Records from a data collection
-.-.-
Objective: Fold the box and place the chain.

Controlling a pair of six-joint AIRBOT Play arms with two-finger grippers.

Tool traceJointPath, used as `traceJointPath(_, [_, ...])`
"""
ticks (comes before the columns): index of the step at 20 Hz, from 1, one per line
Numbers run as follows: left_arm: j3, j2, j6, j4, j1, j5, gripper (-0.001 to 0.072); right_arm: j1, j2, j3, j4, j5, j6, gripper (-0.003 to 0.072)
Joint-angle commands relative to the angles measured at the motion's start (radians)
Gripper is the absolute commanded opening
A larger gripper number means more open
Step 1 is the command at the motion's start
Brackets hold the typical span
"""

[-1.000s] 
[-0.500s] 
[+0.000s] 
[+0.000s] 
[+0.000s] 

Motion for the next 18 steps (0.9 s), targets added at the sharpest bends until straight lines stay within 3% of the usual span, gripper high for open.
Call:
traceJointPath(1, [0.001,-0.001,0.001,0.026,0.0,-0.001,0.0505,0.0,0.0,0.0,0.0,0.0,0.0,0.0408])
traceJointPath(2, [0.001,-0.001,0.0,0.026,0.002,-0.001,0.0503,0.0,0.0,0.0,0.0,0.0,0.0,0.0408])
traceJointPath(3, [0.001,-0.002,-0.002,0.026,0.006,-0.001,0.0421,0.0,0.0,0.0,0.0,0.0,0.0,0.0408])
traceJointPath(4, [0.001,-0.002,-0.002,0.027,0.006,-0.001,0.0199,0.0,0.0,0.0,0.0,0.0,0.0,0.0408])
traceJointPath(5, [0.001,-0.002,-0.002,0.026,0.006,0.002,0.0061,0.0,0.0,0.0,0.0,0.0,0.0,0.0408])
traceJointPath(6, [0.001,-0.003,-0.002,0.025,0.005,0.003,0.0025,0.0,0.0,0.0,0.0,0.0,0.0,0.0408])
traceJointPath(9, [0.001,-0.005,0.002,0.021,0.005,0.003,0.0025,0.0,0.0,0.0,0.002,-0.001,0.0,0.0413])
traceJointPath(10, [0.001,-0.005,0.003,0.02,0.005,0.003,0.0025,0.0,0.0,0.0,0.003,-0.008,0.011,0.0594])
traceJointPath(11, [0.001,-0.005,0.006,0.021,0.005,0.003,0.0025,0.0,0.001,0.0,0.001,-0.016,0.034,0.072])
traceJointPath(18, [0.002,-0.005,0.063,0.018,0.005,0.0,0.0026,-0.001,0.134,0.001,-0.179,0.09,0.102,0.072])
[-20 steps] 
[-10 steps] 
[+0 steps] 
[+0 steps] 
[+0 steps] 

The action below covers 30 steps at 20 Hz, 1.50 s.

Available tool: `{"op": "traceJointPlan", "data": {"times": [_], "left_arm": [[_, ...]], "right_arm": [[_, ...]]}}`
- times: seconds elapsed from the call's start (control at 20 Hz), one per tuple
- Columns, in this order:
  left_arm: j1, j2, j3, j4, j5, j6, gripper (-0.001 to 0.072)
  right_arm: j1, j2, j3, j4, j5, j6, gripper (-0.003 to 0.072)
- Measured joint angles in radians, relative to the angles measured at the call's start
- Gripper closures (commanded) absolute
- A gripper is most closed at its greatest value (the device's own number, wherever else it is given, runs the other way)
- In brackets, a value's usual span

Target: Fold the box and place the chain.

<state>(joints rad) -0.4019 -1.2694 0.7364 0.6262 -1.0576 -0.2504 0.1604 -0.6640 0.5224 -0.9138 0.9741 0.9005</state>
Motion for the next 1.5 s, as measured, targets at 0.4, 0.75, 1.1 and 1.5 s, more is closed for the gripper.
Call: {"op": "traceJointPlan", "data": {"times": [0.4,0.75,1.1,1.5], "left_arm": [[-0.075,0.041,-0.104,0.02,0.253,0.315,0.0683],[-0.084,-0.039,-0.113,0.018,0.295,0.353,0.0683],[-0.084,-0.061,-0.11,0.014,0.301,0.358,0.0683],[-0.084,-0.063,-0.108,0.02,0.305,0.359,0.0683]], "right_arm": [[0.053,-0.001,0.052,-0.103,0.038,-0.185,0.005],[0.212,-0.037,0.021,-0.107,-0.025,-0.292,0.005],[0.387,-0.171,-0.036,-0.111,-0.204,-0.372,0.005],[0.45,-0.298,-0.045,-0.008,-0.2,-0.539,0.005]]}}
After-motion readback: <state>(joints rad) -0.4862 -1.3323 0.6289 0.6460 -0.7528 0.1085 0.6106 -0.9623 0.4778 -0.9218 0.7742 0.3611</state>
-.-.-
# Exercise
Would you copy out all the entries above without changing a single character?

# Your solution
Objective: Fold the box and place the chain.

Controlling a pair of six-joint AIRBOT Play arms with two-finger grippers.

Tool traceJointPath, used as `traceJointPath(_, [_, ...])`
"""
ticks (comes before the columns): index of the step at 20 Hz, from 1, one per line
Numbers run as follows: left_arm: j3, j2, j6, j4, j1, j5, gripper (-0.001 to 0.072); right_arm: j1, j2, j3, j4, j5, j6, gripper (-0.003 to 0.072)
Joint-angle commands relative to the angles measured at the motion's start (radians)
Gripper is the absolute commanded opening
A larger gripper number means more open
Step 1 is the command at the motion's start
Brackets hold the typical span
"""

[-1.000s] 
[-0.500s] 
[+0.000s] 
[+0.000s] 
[+0.000s] 

Motion for the next 18 steps (0.9 s), targets added at the sharpest bends until straight lines stay within 3% of the usual span, gripper high for open.
Call:
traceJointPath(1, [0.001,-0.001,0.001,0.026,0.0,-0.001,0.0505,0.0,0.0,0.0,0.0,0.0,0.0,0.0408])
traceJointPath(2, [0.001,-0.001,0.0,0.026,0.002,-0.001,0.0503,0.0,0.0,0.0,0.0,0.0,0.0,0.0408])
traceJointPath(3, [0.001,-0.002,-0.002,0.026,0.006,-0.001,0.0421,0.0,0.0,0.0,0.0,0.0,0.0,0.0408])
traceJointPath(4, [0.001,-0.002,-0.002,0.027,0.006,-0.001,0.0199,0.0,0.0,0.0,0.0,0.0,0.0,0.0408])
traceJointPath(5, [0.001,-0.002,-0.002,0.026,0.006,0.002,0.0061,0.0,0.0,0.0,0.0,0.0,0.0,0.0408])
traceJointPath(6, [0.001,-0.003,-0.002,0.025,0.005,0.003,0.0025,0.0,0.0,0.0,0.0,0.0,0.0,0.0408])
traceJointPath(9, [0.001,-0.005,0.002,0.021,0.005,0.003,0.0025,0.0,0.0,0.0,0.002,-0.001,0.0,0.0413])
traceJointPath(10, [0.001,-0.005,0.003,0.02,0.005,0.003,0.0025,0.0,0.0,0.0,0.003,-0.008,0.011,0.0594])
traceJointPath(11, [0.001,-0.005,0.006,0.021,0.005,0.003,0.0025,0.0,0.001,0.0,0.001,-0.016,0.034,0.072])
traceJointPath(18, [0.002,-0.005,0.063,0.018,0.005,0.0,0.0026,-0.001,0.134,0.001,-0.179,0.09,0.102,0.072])
[-20 steps] 
[-10 steps] 
[+0 steps] 
[+0 steps] 
[+0 steps] 

The action below covers 30 steps at 20 Hz, 1.50 s.

Available tool: `{"op": "traceJointPlan", "data": {"times": [_], "left_arm": [[_, ...]], "right_arm": [[_, ...]]}}`
- times: seconds elapsed from the call's start (control at 20 Hz), one per tuple
- Columns, in this order:
  left_arm: j1, j2, j3, j4, j5, j6, gripper (-0.001 to 0.072)
  right_arm: j1, j2, j3, j4, j5, j6, gripper (-0.003 to 0.072)
- Measured joint angles in radians, relative to the angles measured at the call's start
- Gripper closures (commanded) absolute
- A gripper is most closed at its greatest value (the device's own number, wherever else it is given, runs the other way)
- In brackets, a value's usual span

Target: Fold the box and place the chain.

<state>(joints rad) -0.4019 -1.2694 0.7364 0.6262 -1.0576 -0.2504 0.1604 -0.6640 0.5224 -0.9138 0.9741 0.9005</state>
Motion for the next 1.5 s, as measured, targets at 0.4, 0.75, 1.1 and 1.5 s, more is closed for the gripper.
Call: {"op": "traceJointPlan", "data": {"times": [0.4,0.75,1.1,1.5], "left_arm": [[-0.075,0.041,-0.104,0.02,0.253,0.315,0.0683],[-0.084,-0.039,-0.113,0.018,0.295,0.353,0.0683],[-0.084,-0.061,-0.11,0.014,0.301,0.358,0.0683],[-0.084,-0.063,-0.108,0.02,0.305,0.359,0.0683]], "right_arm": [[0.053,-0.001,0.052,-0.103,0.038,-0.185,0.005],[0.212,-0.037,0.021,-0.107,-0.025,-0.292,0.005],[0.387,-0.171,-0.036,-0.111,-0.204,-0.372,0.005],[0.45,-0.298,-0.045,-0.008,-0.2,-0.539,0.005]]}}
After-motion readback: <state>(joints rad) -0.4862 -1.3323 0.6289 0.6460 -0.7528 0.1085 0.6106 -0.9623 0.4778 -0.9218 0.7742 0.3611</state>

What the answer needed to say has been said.